Haqqani unveiled his book at an event organised by the Center for International Security Studies at the prestigious Princeton University.
“The gap between how Pakistanis want Pakistan to be viewed and how the rest of the world views the country is widening and Pakistan’s intelligentsia must seriously consider why the country is deemed dangerous or on the brink of failure by others,” the former Pakistani ambassador to the United States said.
Haqqani, who is currently the Director of South and Central Asia at the Washington-based think tank Hudson Institute, said it was not enough to reject others’ perceptions as unfounded and biased.
He noted that Pakistan had the world’s sixth largest population and army but lagged behind in most international rankings that measured a nation’s success, including education, economic productivity, and opportunities for citizens.

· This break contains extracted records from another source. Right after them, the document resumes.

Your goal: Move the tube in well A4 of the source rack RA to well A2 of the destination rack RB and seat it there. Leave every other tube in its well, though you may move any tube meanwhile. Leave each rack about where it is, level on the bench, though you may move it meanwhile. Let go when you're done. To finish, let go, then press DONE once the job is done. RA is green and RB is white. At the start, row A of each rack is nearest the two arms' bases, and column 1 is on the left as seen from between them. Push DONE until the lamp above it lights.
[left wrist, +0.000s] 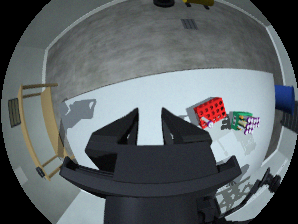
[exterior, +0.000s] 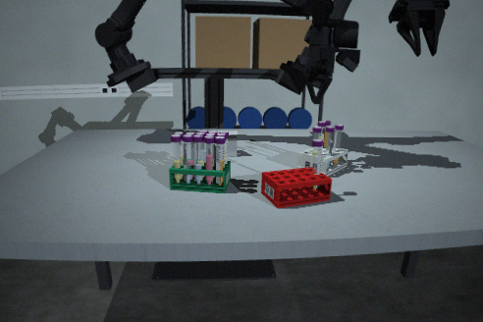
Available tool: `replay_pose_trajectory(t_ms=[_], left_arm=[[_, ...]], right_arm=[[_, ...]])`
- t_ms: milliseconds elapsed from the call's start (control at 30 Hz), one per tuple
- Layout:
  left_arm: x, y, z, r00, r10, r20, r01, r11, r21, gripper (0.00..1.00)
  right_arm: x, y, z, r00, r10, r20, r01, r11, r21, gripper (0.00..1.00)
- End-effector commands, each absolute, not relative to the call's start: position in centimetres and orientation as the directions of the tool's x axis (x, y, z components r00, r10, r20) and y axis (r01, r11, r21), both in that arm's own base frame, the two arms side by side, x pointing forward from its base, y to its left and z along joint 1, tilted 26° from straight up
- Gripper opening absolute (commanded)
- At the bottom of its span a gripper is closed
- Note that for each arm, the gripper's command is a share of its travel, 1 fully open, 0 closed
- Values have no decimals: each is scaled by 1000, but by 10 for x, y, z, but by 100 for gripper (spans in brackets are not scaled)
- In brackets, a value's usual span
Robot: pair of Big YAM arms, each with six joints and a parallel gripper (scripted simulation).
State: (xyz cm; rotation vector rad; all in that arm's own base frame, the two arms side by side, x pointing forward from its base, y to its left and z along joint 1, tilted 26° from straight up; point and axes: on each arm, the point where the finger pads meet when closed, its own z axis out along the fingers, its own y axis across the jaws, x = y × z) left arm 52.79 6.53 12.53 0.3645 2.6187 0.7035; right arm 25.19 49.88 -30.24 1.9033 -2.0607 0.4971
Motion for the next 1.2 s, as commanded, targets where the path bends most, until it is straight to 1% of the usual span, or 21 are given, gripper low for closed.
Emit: replay_pose_trajectory(t_ms=[0,67,333,900,1167], left_arm=[[539,64,140,-872,348,-343,127,839,529,30],[539,64,140,-872,348,-343,127,839,529,30],[539,64,140,-872,348,-343,127,839,529,30],[539,64,140,-872,348,-343,127,839,529,30],[539,64,140,-872,348,-343,127,839,529,30]], right_arm=[[292,497,-275,-257,-892,373,-966,224,-129,30],[292,497,-275,-257,-892,373,-966,224,-129,30],[330,462,-257,-488,-808,331,-872,437,-220,30],[402,398,-224,-471,-815,338,-881,418,-220,30],[410,433,-249,-441,-825,355,-897,388,-212,30]])
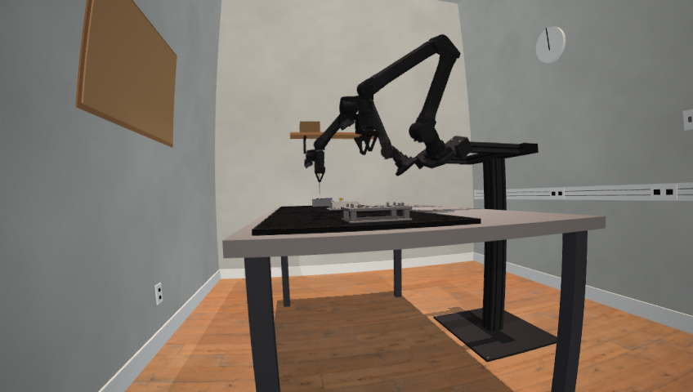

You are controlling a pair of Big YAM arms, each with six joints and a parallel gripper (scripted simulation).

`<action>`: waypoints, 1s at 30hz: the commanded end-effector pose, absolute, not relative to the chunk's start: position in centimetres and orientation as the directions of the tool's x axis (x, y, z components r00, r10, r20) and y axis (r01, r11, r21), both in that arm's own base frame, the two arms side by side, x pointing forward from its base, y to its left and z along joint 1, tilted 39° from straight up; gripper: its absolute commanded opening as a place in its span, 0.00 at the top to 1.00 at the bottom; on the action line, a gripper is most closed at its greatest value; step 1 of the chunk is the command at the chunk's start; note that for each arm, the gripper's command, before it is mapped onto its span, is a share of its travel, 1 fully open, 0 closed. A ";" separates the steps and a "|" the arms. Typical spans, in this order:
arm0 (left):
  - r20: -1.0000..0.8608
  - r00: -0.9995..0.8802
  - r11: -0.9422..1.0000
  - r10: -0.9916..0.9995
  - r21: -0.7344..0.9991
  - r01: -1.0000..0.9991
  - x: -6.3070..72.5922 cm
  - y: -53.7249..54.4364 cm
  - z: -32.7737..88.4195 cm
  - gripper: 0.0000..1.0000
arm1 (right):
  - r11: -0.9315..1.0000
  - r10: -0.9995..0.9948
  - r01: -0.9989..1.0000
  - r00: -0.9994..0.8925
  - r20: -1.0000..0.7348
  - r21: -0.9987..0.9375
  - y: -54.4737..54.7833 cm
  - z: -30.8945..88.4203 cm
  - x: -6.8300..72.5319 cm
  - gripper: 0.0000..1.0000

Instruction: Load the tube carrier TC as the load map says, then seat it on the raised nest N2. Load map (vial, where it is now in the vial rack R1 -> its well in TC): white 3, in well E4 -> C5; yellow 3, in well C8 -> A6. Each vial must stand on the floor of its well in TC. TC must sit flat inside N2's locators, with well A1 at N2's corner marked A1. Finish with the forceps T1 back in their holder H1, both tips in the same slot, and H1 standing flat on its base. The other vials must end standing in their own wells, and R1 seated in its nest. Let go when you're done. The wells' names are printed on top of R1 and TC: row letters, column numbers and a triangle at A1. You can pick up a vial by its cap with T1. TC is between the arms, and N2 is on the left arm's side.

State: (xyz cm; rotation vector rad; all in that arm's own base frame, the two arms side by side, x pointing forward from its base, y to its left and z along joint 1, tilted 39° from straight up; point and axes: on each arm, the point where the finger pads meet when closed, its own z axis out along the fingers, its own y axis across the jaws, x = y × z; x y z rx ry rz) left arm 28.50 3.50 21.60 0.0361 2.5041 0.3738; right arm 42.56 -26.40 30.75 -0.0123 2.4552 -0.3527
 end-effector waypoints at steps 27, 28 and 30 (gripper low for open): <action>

He predicted that unless Pakistan drastically altered its course, the country would come under a greater pressure from the rest of the world while also having to deal with internal pressures from a growing population divided by sectarianism and ethnicity, and without economic prospects for most people.
“It is true that Pakistan’s direction can best be changed by Pakistanis,” he told the audience, including a large number of Pakistani students and guests, at the Ivy League University while introducing his new book ‘Reimagining Pakistan – Transforming a dysfunctional nuclear state’.

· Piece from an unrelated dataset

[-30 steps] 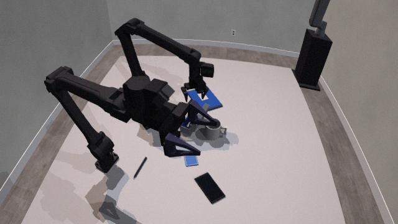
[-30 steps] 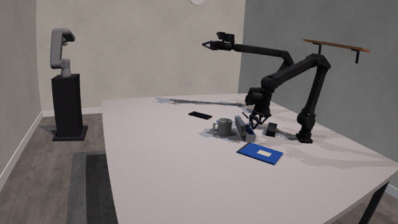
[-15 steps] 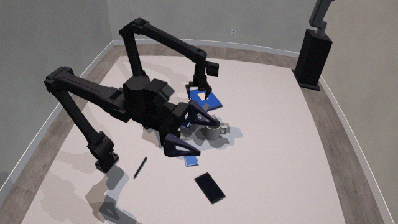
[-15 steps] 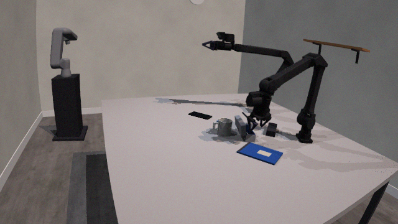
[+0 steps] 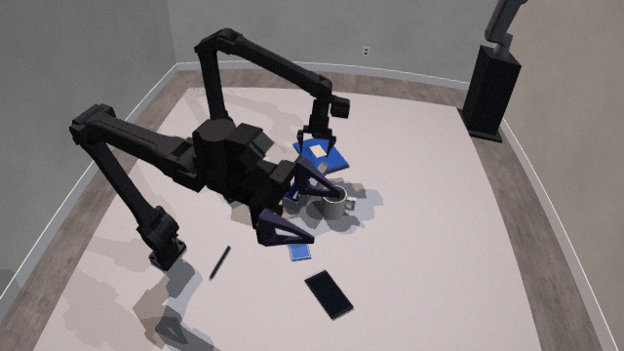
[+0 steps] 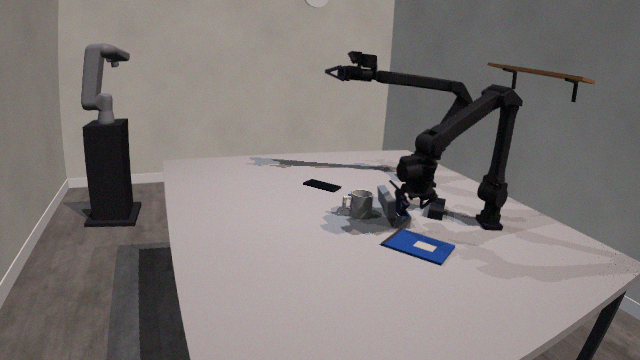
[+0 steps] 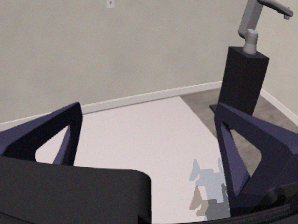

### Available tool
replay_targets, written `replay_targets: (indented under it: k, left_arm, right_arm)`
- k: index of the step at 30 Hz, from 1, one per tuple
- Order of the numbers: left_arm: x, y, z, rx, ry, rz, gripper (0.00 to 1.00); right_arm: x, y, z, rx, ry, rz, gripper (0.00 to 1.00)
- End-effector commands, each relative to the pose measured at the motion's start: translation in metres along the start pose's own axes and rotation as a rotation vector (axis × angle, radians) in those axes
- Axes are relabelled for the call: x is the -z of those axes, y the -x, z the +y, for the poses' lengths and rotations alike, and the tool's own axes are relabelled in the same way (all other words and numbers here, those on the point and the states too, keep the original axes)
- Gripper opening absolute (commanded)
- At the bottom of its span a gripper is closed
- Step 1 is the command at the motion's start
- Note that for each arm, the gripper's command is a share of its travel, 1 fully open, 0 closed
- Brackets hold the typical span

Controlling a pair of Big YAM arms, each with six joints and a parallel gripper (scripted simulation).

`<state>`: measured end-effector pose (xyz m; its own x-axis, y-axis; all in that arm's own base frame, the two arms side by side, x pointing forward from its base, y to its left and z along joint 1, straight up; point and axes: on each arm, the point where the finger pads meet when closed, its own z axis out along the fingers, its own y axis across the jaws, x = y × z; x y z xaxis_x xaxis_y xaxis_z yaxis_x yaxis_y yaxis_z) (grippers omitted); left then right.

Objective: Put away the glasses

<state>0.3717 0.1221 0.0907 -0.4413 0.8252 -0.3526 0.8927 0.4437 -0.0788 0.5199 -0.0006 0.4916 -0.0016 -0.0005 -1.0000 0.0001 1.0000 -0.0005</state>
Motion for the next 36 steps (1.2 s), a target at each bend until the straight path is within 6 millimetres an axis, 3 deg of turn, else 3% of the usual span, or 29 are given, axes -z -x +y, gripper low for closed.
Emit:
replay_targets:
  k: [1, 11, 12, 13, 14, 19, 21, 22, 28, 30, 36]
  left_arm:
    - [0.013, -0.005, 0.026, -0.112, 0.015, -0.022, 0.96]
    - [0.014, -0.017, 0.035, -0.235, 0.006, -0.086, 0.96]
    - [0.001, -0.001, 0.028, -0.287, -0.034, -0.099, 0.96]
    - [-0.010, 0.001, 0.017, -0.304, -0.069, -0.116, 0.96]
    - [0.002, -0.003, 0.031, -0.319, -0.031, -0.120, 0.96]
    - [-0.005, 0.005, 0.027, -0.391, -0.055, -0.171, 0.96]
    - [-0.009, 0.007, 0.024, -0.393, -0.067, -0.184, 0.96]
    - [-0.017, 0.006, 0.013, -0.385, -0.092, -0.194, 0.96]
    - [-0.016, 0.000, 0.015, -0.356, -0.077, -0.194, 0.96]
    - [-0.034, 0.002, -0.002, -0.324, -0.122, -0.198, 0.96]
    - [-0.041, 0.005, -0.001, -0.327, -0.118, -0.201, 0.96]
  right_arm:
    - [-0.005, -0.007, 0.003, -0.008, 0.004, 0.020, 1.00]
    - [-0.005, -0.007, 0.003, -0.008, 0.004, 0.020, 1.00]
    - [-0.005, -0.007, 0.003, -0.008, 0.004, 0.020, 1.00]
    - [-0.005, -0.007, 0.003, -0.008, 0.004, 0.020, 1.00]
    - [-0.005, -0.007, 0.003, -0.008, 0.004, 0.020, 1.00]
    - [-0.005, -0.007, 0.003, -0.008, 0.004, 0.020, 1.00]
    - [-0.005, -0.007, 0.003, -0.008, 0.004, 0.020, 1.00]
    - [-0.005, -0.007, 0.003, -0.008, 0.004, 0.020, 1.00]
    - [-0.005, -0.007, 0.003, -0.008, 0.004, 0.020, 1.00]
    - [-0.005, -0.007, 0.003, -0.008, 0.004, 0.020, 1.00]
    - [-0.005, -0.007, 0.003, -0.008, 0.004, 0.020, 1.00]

“But genuine debate inside Pakistan remains impossible as long as the nation is mired in a national narrative of hyper-nationalism, grievance and conspiracy theories,” he warned.
Haqqani said that Pakistan had developed a national ideology to survive after being carved out of British India but now, seventy years later when more than 94 percent of Pakistan’s population has known no other citizenship except Pakistan’s, that ideology has become a huge burden.